• EXERCISE AIM: Write the entries out exactly, with the final line being the one containing "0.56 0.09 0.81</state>".

---------- SUPPLIED MATERIAL

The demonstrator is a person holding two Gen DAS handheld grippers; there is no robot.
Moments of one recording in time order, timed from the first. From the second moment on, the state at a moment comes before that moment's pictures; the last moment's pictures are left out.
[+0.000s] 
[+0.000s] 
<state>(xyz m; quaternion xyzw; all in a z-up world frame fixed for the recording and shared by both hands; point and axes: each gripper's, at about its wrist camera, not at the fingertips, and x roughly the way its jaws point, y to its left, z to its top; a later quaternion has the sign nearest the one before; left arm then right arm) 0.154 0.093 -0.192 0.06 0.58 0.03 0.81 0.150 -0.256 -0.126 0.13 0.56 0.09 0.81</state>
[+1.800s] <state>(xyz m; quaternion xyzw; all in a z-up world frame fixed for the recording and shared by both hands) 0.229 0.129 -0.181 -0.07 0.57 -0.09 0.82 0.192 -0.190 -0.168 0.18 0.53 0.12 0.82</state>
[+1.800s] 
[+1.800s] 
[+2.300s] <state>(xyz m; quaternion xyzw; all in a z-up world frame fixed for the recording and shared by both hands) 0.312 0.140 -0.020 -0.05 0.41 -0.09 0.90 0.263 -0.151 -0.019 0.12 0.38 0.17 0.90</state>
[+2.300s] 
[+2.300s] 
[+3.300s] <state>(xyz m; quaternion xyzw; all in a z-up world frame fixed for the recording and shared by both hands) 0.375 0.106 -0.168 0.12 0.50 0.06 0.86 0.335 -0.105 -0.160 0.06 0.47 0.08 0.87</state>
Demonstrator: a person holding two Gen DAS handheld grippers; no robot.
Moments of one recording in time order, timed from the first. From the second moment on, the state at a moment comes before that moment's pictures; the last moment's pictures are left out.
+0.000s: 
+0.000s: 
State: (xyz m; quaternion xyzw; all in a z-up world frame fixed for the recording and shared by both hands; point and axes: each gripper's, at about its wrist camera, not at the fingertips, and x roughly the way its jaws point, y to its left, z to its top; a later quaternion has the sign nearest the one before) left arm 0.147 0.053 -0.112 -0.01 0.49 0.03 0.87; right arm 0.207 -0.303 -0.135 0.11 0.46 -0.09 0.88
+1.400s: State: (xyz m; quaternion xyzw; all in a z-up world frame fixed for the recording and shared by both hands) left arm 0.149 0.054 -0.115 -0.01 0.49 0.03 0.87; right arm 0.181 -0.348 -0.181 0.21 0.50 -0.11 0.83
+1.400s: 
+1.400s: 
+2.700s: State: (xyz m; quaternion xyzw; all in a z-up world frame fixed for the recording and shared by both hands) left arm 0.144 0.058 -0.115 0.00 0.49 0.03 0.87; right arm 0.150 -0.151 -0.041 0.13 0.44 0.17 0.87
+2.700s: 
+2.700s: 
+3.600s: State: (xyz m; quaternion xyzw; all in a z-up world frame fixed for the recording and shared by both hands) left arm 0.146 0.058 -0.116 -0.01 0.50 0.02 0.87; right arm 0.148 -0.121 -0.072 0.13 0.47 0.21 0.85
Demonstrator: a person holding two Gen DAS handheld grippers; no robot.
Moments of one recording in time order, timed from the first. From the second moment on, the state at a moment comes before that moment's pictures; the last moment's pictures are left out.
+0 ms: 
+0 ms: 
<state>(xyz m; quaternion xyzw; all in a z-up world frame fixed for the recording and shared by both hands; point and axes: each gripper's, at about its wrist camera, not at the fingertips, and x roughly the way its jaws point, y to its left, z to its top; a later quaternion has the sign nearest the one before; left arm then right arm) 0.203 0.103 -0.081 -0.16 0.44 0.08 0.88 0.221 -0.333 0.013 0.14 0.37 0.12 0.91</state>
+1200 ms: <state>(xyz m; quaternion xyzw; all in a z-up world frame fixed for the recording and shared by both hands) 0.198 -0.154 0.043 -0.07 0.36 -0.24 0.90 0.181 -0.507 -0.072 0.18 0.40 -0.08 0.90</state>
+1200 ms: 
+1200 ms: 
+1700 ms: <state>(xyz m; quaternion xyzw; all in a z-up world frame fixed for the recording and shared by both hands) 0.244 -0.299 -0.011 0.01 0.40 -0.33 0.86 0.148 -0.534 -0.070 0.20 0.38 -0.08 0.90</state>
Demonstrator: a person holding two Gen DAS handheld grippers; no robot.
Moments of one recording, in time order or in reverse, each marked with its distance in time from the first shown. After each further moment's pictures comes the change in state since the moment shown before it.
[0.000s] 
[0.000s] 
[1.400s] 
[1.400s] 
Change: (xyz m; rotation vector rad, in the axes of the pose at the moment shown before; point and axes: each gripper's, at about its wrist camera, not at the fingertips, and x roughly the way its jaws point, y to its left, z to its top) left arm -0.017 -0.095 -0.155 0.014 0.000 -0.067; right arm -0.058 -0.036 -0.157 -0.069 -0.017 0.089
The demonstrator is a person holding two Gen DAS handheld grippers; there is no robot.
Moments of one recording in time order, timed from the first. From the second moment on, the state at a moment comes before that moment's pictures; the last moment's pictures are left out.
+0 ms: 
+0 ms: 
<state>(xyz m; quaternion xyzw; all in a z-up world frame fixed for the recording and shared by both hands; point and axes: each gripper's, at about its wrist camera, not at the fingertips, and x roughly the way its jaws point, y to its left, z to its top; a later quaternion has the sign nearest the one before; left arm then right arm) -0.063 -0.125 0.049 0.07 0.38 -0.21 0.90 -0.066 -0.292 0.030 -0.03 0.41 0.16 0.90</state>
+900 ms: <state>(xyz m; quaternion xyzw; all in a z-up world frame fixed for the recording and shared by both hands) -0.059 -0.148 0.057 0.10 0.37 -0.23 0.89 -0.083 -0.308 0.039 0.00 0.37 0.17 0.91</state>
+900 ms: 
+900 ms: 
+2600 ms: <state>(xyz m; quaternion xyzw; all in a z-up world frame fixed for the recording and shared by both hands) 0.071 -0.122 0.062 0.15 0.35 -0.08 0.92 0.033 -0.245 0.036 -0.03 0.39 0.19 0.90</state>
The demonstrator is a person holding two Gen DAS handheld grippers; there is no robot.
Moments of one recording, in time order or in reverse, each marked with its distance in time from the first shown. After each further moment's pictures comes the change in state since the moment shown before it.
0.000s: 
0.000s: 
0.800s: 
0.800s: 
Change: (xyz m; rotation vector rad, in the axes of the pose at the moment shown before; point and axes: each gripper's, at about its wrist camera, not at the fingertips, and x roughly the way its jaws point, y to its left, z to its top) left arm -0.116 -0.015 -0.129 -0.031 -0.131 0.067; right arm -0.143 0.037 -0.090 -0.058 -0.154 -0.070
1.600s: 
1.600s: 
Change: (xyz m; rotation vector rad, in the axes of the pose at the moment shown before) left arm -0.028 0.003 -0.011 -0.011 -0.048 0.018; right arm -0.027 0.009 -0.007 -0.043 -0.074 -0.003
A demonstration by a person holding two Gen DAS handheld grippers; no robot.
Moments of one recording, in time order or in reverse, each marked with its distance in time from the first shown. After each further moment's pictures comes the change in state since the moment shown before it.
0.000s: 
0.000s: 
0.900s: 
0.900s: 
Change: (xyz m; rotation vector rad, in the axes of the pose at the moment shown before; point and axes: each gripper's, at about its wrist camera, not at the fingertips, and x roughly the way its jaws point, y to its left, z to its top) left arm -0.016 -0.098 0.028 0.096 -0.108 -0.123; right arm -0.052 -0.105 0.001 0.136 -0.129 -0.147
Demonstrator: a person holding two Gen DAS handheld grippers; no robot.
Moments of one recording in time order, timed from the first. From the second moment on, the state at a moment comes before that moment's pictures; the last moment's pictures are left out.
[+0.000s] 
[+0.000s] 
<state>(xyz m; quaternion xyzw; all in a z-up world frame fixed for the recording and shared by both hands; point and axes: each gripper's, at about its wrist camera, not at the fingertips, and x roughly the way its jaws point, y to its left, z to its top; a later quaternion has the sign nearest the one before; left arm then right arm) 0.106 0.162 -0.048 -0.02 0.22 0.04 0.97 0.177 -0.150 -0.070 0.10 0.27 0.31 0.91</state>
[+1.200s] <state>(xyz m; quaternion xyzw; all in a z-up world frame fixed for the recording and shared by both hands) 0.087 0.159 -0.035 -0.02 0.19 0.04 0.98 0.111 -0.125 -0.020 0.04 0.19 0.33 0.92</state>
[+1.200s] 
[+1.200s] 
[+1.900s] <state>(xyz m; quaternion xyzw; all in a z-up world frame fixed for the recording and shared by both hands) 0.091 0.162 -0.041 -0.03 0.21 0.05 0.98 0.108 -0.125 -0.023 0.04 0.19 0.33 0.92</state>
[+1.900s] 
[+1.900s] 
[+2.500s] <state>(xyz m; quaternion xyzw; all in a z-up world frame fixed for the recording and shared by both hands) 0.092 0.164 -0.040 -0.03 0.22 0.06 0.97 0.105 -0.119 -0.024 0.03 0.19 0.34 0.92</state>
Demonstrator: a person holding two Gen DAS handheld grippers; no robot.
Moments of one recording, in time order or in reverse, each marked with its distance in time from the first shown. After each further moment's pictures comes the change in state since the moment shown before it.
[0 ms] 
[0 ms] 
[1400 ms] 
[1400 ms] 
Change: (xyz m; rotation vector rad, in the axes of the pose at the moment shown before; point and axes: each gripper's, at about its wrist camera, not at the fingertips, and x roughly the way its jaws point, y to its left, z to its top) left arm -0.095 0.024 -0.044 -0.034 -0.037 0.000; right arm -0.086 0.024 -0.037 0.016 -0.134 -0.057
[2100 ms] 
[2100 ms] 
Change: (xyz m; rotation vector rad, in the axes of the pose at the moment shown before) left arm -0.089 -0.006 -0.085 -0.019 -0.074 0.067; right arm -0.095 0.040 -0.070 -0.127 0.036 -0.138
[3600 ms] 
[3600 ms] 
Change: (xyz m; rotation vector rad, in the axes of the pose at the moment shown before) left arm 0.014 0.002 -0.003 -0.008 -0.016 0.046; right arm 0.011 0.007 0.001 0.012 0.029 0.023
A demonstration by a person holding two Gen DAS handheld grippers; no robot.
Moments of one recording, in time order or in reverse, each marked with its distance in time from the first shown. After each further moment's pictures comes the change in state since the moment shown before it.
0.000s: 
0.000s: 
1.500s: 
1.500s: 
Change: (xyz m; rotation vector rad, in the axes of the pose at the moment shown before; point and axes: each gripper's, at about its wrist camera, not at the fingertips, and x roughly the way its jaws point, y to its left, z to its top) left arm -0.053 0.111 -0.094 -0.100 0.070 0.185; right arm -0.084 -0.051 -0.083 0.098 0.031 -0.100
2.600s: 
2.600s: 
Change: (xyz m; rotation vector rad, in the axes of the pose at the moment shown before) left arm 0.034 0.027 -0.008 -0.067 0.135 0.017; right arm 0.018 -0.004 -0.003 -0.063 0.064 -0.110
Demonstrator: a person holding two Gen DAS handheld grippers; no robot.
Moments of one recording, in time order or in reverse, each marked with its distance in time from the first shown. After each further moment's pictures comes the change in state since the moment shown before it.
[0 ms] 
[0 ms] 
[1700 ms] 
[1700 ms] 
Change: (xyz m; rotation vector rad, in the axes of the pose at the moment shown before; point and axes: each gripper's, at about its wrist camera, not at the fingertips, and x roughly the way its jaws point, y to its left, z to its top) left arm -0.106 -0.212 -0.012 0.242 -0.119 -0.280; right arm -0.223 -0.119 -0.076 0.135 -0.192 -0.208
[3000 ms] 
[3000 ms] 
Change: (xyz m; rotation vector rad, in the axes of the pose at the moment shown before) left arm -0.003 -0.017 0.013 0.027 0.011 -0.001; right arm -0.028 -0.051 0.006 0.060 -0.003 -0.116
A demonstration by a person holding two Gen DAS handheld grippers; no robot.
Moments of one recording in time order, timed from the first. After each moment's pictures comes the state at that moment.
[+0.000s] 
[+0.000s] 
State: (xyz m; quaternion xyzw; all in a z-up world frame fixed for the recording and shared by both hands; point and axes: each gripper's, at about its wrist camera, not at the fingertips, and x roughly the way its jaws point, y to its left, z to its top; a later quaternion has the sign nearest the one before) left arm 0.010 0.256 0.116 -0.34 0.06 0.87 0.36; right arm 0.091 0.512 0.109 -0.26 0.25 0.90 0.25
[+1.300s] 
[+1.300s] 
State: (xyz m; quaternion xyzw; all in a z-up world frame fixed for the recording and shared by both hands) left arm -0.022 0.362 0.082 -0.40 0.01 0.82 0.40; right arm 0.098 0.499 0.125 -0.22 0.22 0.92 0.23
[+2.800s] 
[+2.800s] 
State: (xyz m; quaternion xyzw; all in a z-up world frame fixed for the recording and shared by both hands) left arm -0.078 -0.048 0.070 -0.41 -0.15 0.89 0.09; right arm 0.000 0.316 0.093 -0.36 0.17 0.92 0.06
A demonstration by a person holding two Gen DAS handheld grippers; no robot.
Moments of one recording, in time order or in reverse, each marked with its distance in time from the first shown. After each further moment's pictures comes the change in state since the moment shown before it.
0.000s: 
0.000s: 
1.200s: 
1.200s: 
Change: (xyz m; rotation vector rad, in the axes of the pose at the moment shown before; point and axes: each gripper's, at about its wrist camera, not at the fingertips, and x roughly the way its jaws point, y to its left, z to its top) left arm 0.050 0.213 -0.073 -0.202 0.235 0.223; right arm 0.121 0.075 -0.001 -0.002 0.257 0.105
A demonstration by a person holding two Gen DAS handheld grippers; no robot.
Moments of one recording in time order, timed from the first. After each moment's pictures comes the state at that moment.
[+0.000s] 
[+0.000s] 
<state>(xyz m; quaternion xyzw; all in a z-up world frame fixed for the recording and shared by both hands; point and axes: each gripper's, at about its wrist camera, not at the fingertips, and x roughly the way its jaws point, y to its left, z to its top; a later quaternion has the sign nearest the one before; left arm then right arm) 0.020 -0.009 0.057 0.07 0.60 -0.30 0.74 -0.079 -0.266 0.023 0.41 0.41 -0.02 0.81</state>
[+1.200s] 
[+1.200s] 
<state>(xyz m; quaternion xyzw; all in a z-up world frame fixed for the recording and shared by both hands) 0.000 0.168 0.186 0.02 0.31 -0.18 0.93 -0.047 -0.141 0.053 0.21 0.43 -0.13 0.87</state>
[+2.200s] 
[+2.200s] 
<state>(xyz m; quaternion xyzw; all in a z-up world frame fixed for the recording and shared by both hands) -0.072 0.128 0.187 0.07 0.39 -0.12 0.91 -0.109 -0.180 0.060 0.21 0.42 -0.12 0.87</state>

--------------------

• TASK OUTPUT:
The demonstrator is a person holding two Gen DAS handheld grippers; there is no robot.
Moments of one recording in time order, timed from the first. From the second moment on, the state at a moment comes before that moment's pictures; the last moment's pictures are left out.
[+0.000s] 
[+0.000s] 
<state>(xyz m; quaternion xyzw; all in a z-up world frame fixed for the recording and shared by both hands; point and axes: each gripper's, at about its wrist camera, not at the fingertips, and x roughly the way its jaws point, y to its left, z to its top; a later quaternion has the sign nearest the one before; left arm then right arm) 0.154 0.093 -0.192 0.06 0.58 0.03 0.81 0.150 -0.256 -0.126 0.13 0.56 0.09 0.81</state>

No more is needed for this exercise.